> _Your instructions_: Among the records below, find the line that has "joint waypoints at"; from there, give the lines again exactly, and stop after the line that has "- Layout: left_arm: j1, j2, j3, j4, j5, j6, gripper".
*** Provided records ***
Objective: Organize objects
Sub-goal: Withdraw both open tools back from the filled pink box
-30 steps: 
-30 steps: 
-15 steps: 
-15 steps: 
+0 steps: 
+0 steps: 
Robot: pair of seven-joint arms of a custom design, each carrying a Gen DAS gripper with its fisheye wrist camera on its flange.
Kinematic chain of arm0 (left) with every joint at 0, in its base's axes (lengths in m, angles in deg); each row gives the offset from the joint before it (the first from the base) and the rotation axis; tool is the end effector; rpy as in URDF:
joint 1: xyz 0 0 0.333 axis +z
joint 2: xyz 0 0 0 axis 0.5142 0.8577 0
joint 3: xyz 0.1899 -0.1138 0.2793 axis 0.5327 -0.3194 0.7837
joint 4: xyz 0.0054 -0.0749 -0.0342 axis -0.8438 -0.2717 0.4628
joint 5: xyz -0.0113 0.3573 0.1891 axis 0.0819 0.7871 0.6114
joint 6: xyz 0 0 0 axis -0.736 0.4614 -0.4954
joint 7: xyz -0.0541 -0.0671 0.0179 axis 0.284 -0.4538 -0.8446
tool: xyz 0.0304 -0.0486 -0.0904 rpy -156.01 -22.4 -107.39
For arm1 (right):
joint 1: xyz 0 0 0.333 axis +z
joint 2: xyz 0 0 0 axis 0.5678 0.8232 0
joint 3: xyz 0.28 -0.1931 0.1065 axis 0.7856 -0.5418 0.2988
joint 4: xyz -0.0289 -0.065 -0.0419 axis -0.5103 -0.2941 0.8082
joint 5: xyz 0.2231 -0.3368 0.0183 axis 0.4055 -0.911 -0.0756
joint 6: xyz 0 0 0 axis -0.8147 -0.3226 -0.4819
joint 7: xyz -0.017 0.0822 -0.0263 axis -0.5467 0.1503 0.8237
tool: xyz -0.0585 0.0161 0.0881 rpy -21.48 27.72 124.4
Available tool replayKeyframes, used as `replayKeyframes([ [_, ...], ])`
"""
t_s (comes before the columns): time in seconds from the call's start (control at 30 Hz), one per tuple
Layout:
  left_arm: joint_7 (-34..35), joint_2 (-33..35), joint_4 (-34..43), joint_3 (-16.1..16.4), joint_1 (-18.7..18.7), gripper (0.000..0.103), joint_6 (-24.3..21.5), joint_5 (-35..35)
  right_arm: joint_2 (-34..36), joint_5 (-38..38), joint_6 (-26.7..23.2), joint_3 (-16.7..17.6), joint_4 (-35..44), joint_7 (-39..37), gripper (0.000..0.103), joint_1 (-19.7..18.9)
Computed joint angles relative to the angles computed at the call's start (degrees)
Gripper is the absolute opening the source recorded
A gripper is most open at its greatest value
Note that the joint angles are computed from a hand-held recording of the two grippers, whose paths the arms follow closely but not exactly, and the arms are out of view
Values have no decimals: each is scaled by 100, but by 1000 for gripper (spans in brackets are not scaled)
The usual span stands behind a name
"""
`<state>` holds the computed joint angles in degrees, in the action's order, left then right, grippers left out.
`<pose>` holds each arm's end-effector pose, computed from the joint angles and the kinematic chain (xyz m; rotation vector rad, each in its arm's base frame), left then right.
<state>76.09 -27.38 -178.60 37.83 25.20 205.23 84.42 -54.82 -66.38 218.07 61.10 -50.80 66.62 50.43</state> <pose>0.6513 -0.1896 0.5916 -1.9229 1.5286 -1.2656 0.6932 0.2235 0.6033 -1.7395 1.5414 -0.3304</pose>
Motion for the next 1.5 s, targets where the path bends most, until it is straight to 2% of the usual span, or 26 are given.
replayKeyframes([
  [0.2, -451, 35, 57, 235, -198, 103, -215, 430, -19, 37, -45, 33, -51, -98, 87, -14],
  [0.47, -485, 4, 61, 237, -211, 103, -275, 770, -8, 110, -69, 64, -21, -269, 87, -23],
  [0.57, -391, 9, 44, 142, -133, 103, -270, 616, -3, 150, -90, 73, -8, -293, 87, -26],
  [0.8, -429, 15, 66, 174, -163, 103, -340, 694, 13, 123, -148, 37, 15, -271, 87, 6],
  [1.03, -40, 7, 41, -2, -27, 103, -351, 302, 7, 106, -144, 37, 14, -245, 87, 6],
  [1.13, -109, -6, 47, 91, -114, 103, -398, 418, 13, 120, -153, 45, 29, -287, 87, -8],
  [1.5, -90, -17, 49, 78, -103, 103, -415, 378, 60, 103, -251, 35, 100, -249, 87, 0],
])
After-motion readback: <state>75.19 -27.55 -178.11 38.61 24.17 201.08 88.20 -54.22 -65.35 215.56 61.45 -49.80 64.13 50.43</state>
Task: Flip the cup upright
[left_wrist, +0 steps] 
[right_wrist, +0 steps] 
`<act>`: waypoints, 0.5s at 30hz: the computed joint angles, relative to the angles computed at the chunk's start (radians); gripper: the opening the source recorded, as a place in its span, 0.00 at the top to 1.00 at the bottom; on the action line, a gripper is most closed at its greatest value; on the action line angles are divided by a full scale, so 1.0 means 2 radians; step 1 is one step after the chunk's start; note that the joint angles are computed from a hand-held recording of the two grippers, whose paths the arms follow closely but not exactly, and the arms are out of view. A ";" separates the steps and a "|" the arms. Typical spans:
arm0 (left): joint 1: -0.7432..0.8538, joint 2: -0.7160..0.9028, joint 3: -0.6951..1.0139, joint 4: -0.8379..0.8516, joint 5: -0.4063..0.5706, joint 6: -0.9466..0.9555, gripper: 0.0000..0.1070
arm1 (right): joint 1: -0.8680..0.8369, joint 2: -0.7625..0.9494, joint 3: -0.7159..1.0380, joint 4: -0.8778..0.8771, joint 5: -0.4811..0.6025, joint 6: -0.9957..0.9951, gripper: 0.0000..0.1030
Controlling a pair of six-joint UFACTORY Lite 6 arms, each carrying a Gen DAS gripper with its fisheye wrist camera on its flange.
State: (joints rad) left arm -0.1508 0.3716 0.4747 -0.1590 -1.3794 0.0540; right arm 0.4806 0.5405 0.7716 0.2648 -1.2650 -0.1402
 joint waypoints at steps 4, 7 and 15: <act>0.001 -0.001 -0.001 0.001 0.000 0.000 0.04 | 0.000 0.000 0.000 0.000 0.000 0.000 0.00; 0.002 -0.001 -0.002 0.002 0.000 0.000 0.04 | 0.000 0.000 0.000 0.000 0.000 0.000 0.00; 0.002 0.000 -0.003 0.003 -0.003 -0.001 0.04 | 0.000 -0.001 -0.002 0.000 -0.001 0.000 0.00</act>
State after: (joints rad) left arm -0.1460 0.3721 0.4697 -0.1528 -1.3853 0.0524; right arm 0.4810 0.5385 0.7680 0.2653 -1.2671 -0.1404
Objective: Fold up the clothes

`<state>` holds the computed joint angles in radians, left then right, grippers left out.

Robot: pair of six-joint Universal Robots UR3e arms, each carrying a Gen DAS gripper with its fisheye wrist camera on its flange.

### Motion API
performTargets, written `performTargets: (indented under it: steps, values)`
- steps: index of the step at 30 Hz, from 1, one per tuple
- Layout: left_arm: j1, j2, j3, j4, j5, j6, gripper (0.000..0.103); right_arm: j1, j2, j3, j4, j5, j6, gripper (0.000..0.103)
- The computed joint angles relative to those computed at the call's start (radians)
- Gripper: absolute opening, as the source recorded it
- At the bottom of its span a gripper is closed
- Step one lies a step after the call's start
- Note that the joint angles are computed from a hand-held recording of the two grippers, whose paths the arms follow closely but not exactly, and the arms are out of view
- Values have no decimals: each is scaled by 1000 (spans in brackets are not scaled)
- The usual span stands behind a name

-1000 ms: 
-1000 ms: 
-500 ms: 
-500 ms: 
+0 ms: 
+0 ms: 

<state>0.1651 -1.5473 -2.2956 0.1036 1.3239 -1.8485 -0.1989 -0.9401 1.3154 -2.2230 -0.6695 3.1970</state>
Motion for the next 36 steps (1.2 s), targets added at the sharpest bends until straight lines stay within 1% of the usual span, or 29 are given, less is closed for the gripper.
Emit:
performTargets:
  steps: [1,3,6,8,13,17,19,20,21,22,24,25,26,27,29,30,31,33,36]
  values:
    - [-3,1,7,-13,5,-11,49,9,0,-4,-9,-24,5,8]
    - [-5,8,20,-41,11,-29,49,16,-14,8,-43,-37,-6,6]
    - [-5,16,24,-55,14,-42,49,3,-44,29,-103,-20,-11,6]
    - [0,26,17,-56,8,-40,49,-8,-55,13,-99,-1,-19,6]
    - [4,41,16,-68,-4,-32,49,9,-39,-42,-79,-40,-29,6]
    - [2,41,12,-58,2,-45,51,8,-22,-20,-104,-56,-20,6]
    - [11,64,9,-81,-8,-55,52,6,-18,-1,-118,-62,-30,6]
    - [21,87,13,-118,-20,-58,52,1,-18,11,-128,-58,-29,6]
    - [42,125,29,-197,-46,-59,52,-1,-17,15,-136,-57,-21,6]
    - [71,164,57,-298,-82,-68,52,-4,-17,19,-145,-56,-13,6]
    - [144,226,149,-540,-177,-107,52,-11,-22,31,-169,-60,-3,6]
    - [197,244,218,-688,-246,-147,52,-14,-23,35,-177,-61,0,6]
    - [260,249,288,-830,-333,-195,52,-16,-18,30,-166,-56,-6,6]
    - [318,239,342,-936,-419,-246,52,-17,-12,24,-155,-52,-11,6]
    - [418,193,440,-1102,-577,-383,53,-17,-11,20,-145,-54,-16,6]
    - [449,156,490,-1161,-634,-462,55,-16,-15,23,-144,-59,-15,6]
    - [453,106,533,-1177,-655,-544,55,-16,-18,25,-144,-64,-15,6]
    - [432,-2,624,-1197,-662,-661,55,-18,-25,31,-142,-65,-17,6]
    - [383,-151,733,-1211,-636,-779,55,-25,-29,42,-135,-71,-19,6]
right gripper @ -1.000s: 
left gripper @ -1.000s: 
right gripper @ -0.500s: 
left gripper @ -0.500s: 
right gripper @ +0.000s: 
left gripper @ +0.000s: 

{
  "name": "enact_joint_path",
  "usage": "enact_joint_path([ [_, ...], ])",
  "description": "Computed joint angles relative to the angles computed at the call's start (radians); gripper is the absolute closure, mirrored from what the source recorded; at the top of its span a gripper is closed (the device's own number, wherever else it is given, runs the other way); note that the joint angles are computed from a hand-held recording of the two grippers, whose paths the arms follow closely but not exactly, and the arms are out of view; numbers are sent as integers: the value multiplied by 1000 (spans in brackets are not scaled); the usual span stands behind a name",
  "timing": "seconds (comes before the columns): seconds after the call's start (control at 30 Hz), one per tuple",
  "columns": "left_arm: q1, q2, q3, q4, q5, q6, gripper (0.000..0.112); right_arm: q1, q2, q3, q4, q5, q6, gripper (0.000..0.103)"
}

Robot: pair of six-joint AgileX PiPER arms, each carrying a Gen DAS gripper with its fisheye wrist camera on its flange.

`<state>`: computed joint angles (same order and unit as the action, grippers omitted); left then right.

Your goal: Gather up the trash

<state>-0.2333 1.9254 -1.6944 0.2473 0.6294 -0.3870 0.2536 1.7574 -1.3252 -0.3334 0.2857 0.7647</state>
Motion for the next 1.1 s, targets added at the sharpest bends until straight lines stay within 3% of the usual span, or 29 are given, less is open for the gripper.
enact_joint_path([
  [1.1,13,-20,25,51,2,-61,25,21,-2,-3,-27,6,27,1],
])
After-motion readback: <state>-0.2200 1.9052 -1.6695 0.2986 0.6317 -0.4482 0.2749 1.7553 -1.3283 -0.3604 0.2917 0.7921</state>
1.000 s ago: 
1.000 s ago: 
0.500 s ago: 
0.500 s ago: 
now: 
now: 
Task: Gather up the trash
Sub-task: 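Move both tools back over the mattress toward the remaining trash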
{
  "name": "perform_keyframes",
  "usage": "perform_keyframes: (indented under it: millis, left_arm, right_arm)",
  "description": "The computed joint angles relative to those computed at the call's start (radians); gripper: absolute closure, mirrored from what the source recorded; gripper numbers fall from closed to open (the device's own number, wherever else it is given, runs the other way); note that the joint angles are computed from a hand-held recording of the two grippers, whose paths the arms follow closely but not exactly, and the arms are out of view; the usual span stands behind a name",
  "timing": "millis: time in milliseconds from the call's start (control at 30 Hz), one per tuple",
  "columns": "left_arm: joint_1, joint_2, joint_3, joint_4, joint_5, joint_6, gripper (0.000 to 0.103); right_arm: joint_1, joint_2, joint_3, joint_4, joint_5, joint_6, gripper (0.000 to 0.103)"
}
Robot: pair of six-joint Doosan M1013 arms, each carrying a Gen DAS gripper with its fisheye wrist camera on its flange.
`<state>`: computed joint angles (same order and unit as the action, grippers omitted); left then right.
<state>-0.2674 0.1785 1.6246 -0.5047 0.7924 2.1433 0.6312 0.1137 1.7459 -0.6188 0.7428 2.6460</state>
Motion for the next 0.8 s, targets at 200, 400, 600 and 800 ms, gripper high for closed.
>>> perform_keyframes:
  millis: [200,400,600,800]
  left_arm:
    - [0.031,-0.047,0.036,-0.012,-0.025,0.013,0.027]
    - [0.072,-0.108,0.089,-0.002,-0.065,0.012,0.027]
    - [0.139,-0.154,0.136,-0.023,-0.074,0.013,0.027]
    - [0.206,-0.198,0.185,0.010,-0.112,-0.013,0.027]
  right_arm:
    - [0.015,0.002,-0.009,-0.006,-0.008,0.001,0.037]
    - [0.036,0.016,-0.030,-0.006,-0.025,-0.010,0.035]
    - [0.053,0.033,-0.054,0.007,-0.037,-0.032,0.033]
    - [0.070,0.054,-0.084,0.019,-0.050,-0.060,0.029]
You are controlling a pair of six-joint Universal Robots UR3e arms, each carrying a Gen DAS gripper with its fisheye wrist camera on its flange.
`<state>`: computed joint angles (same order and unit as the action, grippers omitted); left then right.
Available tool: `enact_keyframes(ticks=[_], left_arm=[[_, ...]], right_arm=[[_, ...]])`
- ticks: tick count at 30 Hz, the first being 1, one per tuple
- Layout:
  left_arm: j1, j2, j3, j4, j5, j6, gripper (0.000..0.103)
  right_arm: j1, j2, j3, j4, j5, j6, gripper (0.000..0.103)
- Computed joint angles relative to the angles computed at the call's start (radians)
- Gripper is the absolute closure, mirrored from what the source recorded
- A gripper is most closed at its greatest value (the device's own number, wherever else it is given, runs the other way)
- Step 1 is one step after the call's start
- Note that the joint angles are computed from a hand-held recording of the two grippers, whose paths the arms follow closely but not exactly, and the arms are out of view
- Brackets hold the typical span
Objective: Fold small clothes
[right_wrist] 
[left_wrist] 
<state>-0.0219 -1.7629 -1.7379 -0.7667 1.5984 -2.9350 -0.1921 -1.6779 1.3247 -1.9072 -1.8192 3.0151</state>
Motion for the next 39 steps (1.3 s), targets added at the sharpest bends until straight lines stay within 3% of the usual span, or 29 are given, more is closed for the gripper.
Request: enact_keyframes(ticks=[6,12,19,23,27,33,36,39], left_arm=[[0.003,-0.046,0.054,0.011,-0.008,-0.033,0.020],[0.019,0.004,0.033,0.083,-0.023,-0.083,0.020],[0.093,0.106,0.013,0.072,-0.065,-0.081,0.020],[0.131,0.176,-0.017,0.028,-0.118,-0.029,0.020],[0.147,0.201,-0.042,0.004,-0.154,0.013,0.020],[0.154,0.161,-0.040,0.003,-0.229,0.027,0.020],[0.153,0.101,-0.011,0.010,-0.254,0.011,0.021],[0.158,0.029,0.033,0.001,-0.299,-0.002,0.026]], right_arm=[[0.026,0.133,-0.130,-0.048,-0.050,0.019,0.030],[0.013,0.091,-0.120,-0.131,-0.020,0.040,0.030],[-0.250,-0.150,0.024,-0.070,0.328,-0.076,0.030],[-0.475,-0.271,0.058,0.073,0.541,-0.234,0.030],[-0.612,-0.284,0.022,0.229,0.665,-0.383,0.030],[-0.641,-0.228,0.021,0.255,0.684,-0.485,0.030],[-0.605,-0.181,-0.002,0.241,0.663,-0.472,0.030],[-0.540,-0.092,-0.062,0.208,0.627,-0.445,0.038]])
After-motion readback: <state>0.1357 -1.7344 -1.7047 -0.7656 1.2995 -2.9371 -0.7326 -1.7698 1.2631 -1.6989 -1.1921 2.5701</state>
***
> _Result of this task_:
 joint waypoints at steps 4, 7 and 15: <act>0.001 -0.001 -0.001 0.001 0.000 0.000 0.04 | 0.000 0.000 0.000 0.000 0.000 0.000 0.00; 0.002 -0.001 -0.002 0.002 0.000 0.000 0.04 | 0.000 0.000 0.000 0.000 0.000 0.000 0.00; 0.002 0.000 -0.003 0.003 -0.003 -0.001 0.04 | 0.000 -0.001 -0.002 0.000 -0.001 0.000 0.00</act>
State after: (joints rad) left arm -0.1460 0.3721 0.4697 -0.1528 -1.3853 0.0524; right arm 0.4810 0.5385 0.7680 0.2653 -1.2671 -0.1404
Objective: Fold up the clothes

`<state>` holds the computed joint angles in radians, left then right, grippers left out.

Robot: pair of six-joint Universal Robots UR3e arms, each carrying a Gen DAS gripper with its fisheye wrist camera on its flange.

### Motion API
performTargets, written `performTargets: (indented under it: steps, values)`
- steps: index of the step at 30 Hz, from 1, one per tuple
- Layout: left_arm: j1, j2, j3, j4, j5, j6, gripper (0.000..0.103); right_arm: j1, j2, j3, j4, j5, j6, gripper (0.000..0.103)

The work on this exercise is done.